• [Problem to work on] From the material below, copy every line in which the word "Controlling" occurs.
⁂
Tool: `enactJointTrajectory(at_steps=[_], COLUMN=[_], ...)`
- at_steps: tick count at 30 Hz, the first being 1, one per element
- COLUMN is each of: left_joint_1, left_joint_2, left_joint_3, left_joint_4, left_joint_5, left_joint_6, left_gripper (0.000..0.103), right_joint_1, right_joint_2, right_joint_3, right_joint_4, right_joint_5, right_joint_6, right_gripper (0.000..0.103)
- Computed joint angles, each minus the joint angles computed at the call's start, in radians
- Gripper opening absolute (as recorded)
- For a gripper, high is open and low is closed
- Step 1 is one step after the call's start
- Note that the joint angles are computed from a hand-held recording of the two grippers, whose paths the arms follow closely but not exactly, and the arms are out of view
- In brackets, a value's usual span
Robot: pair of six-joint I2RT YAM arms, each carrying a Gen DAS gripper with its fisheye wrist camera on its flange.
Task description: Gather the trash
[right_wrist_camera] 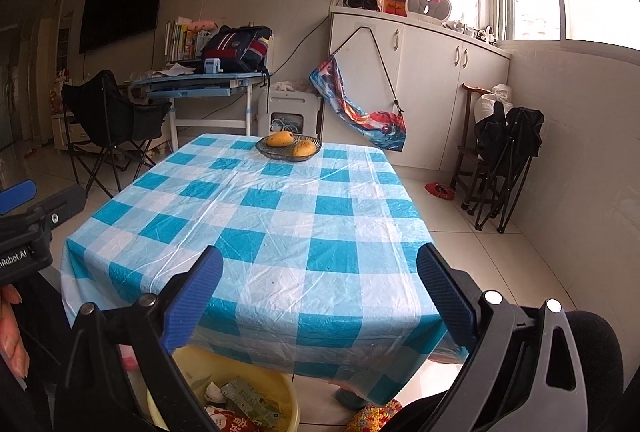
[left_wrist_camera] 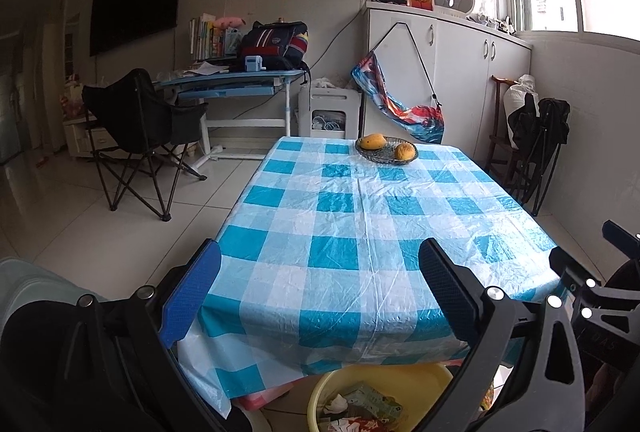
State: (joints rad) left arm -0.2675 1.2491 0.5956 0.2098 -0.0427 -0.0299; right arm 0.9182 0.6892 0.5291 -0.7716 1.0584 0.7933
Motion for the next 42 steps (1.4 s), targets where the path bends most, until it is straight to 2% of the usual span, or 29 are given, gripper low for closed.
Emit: enactJointTrajectory(at_steps=[7,11,18,25,32,37,42], left_joint_1=[-0.060,-0.091,-0.135,-0.195,-0.243,-0.234,-0.179], left_joint_2=[-0.005,-0.011,-0.026,-0.028,-0.032,-0.040,-0.061], left_joint_3=[-0.008,-0.006,0.020,0.051,0.029,0.013,-0.006], left_joint_4=[0.036,0.043,0.005,-0.018,0.000,0.016,0.036], left_joint_5=[-0.048,-0.070,-0.094,-0.145,-0.173,-0.170,-0.141], left_joint_6=[0.022,0.024,0.022,0.016,0.017,-0.001,-0.034], left_gripper=[0.095,0.095,0.095,0.095,0.095,0.095,0.095], right_joint_1=[0.037,0.125,0.068,0.037,0.051,0.062,0.041], right_joint_2=[-0.053,0.002,-0.177,-0.263,-0.256,-0.194,-0.171], right_joint_3=[0.019,0.038,-0.009,-0.016,-0.011,-0.014,-0.031], right_joint_4=[-0.127,-0.322,-0.185,-0.219,-0.275,-0.239,-0.162], right_joint_5=[0.120,0.260,0.224,0.208,0.210,0.204,0.182], right_joint_6=[0.080,0.296,0.089,0.090,0.146,0.133,0.048], right_gripper=[0.096,0.096,0.096,0.096,0.096,0.096,0.096])
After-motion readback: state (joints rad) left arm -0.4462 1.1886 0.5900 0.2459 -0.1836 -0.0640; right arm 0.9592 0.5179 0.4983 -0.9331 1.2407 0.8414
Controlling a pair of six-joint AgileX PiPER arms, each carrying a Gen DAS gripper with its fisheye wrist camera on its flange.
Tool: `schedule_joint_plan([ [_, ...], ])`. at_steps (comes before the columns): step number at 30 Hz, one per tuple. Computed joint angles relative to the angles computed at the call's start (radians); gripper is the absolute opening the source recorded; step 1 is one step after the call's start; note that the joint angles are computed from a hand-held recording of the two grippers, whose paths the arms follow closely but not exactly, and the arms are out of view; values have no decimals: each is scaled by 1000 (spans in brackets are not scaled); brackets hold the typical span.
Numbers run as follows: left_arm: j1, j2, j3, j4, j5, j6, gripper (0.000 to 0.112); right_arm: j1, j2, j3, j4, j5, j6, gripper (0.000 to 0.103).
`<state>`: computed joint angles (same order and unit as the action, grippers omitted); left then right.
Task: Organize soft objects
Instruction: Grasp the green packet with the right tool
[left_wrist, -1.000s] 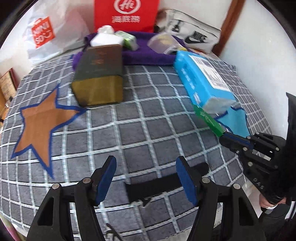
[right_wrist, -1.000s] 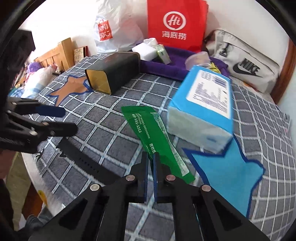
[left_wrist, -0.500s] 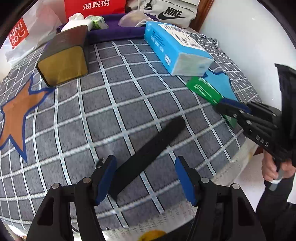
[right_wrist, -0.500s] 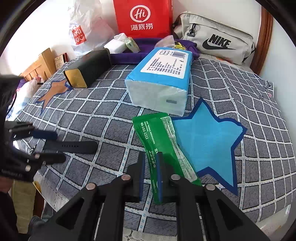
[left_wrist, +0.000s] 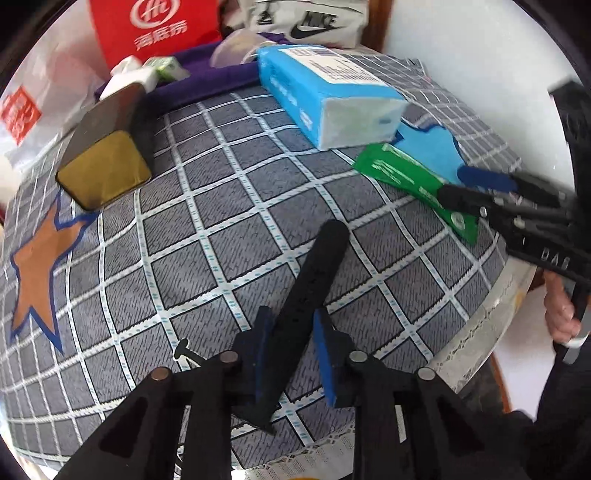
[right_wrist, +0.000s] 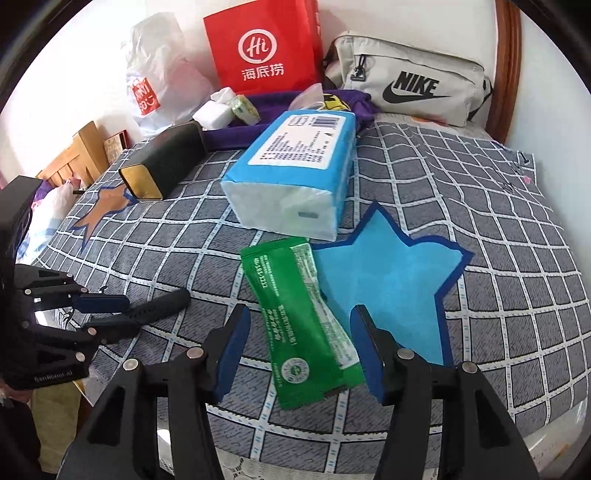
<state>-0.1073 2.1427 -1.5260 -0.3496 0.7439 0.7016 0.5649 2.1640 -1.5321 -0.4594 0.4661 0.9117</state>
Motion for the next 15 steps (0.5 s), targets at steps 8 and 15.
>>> schedule_joint_plan([
  [8,103,57,-120,26,60,-127,7,-11,10,2,29,-22,-31,56],
  [15,123,77,-140,-99,158,11,7,-31,18,0,73,-41,-75,56],
])
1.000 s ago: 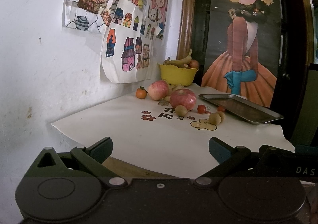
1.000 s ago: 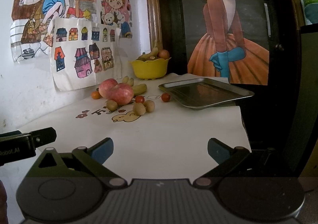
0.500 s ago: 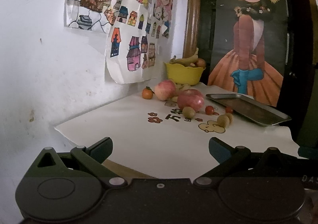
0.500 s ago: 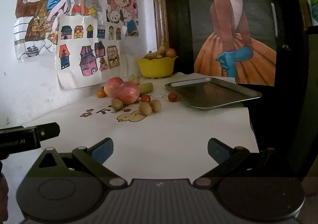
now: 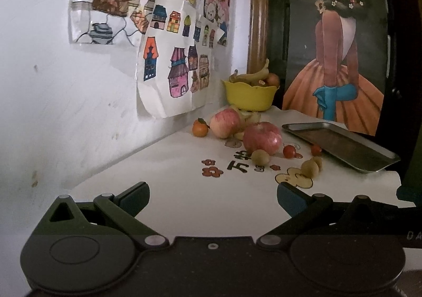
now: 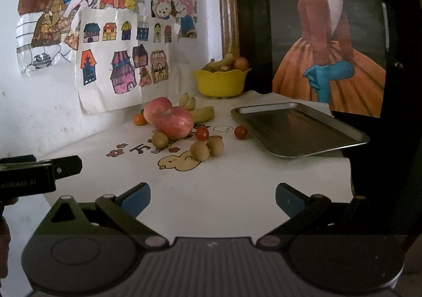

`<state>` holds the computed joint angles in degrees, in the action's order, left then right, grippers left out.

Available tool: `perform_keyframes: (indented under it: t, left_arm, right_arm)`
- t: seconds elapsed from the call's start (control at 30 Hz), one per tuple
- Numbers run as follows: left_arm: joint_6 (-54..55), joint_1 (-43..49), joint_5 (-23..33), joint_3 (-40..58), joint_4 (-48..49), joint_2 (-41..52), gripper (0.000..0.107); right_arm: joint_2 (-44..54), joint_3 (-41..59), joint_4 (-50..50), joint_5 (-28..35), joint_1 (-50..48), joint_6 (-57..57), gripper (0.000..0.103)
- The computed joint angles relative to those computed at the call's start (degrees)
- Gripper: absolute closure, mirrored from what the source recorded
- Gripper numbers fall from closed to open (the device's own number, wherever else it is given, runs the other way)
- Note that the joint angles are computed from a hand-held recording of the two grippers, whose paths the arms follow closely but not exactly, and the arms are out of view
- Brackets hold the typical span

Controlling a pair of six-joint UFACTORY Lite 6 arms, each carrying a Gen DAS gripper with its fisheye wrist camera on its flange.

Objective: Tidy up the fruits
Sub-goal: 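Grasp two small tan fruits with the right tool while the left tool grasps another tan fruit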

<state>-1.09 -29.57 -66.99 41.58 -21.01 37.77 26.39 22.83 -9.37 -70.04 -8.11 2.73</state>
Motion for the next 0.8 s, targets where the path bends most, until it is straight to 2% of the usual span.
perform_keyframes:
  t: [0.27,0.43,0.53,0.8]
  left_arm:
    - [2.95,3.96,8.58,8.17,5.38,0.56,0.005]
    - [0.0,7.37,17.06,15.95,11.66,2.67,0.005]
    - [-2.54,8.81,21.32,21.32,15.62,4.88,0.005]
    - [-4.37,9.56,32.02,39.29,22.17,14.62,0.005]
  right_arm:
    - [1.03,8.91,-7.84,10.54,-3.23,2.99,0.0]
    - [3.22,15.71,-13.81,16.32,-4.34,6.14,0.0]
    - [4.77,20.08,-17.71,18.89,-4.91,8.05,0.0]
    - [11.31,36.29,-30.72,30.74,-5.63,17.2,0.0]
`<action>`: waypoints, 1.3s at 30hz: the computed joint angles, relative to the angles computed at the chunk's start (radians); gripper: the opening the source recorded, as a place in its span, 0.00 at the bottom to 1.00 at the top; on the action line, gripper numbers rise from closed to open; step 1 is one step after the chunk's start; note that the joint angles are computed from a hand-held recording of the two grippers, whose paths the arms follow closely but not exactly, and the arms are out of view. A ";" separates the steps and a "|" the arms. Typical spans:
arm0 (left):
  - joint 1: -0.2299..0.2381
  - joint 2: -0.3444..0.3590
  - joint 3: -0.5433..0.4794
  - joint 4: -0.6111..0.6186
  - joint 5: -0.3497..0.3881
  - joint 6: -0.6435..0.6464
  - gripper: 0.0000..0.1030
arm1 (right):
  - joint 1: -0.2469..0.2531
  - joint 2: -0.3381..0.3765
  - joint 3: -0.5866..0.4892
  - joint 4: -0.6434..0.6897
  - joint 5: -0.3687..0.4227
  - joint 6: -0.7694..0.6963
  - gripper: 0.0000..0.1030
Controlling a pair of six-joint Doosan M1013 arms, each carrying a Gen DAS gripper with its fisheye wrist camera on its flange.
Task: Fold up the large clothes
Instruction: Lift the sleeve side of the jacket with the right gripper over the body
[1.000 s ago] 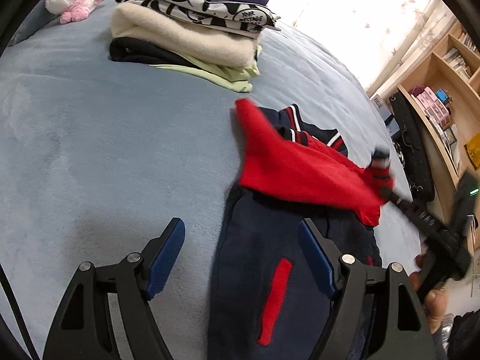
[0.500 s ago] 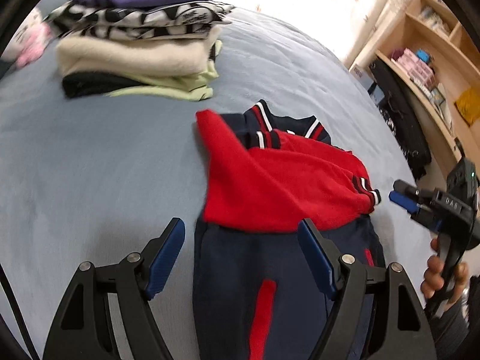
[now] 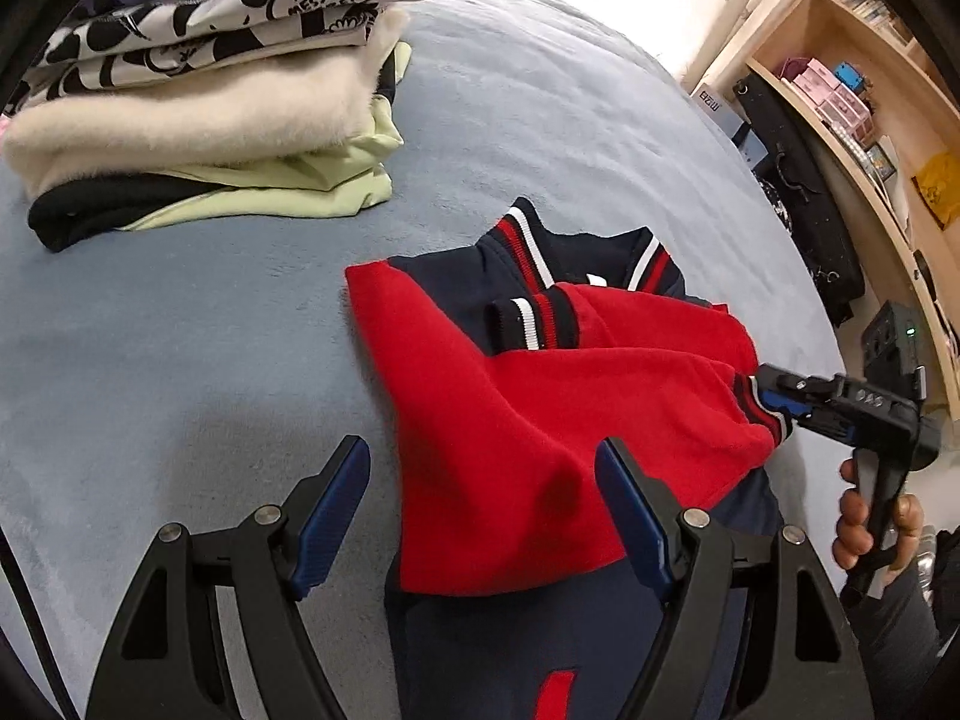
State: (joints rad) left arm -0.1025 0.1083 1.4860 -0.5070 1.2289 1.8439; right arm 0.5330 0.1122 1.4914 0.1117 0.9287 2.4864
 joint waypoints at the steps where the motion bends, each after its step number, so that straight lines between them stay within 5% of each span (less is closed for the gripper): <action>1: 0.001 0.003 -0.001 -0.006 0.001 -0.001 0.74 | -0.004 0.005 0.000 0.021 0.006 -0.023 0.42; 4: 0.001 0.012 -0.005 -0.015 0.007 -0.005 0.74 | -0.004 0.011 0.001 0.043 -0.004 -0.083 0.41; 8: -0.003 0.017 -0.010 -0.007 0.011 -0.002 0.74 | 0.051 0.032 -0.062 -0.130 0.072 -0.115 0.10; 13: -0.006 0.014 -0.007 -0.002 0.003 0.004 0.74 | 0.128 0.042 -0.129 -0.327 0.125 -0.152 0.06; 22: 0.008 0.012 0.004 -0.036 -0.014 -0.001 0.74 | 0.197 -0.020 -0.134 -0.437 -0.155 -0.227 0.06; 26: 0.018 0.010 0.011 -0.042 -0.028 -0.011 0.74 | 0.217 -0.040 -0.113 -0.589 -0.229 -0.123 0.06; 32: 0.006 0.017 0.017 -0.008 -0.044 -0.037 0.74 | 0.149 -0.010 -0.089 -0.548 -0.115 -0.016 0.06; 39: -0.071 0.016 0.026 0.247 -0.104 -0.116 0.71 | 0.079 0.045 -0.054 -0.411 0.069 0.018 0.10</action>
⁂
• [Finished task]
Controlling a pair of six-joint AgileX PiPER arms, each carrying a Gen DAS gripper with its fisheye wrist camera on its flange.
Controlling a pair of six-joint UFACTORY Lite 6 arms, each carrying a Gen DAS gripper with its fisheye wrist camera on its flange.
Controlling a pair of six-joint Doosan M1013 arms, each carrying a Gen DAS gripper with its fisheye wrist camera on its flange.

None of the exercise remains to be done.